SSE Disconnect Detection¶
request.is_disconnected() is checked in the SSE event generator. When a client disconnects mid-stream, the server stops processing instead of continuing to generate events into the void.
Files Changed¶
New Files¶
| File | Description |
|---|---|
tests/test_provider_hierarchy.py |
61 provider hierarchy tests |
tests/test_chat_profile_routing.py |
16 profile routing + 11 truncation tests |
tests/test_tool_messages.py |
28 tool message format tests |
benchmarks/llm-eval/test_cases.py (8 new tests) |
Agentic + efficiency benchmark tests |
Modified Files (Key)¶
| File | Change |
|---|---|
ppxai/engine/chat.py |
Profile-driven tool loop, proper tool messages, multi-tool, grouped events |
ppxai/engine/types.py |
Message.tool_calls, Message.tool_call_id, new EventTypes |
ppxai/engine/session.py |
reset_for_model_switch(), tool message serialization, validation |
ppxai/engine/client.py |
Model switch reset, config reload |
ppxai/engine/providers/base.py |
BaseProvider ABC with shared interface |
ppxai/engine/providers/openai_native.py |
tool role message conversion |
ppxai/engine/providers/openai_compat.py |
tool role message conversion |
ppxai/engine/providers/gemini.py |
functionCall/functionResponse conversion |
ppxai/engine/model_profiles.py |
Updated tiers, Gemini 3.1 profiles |
ppxai/engine/bootstrap.py |
tool_calling YAML parsing, overrides |
ppxai/engine/context.py |
tool_calling_overrides scope merging |
ppxai/config/__init__.py |
get_tool_calling_config() |
ppxai/server/http.py |
/files/list, /files/tree, SSE fixes, consent deadlock fix |
ppxai/commands/utility.py |
/ls, /tree commands |
ppxai/commands/provider.py |
/model info command |
ppxai/commands/session.py |
Model switch reset UI |
ppxai/tui/app.py |
Tool group rendering, non-verbose mode |
AGENTS.md |
Gemini 3.1 hints, Perplexity rewrite, tool calling YAML |
ppxai-config.example.json |
tool_calling override examples |
benchmarks/llm-eval/engine_runner.py |
AGENTS.md delta, token tracking, partial credit |
Migration Notes¶
Session Format¶
v1.15.x sessions load automatically. The new tool_calls and tool_call_id fields on Message default to None when loading old sessions. New sessions saved in v1.16.0 format are not backwards-compatible with v1.15.x.
Configuration¶
No configuration changes required. Existing ppxai-config.json files work without modification.

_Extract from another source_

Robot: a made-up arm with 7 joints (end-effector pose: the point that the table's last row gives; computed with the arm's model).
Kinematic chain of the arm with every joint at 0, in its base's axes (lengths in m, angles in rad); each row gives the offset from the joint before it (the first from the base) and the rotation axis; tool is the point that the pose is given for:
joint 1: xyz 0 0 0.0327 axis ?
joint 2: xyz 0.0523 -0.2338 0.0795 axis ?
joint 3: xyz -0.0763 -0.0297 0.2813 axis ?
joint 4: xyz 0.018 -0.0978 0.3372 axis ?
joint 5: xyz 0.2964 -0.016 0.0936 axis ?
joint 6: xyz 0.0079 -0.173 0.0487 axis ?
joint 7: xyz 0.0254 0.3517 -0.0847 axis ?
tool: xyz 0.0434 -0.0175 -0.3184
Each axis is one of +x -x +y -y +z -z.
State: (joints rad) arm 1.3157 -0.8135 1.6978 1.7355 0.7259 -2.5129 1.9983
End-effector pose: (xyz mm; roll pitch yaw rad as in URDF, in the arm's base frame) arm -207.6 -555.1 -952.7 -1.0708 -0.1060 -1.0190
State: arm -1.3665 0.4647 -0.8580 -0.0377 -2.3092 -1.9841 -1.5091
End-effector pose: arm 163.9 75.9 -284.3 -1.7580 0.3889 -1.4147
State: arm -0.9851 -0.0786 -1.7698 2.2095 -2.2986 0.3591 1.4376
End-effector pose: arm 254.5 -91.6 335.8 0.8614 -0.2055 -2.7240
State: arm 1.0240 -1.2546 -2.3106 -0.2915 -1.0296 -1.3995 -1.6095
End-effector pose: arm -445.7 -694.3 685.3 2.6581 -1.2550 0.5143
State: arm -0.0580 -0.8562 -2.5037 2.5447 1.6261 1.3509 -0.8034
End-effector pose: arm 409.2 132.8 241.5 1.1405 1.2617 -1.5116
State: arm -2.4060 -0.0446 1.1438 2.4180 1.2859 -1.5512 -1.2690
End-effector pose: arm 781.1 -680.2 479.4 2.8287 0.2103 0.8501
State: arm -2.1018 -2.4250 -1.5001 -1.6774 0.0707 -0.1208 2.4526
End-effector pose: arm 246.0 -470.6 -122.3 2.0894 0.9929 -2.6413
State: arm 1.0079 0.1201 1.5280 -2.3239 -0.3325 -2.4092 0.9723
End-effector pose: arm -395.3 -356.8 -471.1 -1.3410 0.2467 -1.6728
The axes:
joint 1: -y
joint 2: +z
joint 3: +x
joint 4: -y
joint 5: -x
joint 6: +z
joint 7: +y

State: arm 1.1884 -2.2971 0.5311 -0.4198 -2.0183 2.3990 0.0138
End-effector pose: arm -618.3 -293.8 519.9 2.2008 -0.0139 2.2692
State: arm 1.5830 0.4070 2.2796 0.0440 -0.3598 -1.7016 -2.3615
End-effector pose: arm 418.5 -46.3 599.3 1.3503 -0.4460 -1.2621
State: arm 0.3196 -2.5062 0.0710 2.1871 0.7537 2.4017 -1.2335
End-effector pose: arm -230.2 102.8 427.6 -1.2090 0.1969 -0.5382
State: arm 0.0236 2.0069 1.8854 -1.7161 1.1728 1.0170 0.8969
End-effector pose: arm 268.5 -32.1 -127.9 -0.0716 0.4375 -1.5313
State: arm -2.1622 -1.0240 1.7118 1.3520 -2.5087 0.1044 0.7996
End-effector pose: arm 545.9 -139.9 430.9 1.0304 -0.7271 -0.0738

New optional config: Per-model tool_calling overrides in provider config:
{
"providers": {
"my-provider": {
"models": {
"model-name": {
"tool_calling": {
"mode": "prompt_based"
}
}
}
}
}
}
AGENTS.md¶
New optional tool_calling: YAML front matter section for project-specific tool calling overrides. Existing AGENTS.md files work unchanged.
Provider API¶
BaseProvider is now the required base class. Custom providers extending OpenAICompatibleProvider are unaffected (it inherits from BaseProvider). Direct provider implementations must implement the BaseProvider interface.
Test Summary¶
| Category | Count |
|---|---|
| Provider hierarchy tests | 61 |
| Profile routing + truncation tests | 27 |
| Tool message tests | 28 |
| Config + bootstrap + profile merging | 16 |
| Benchmark test definitions | 36 |
| All other tests | ~1,368 |
| Total | 1,536 |
All tests passing on macOS (Python 3.12).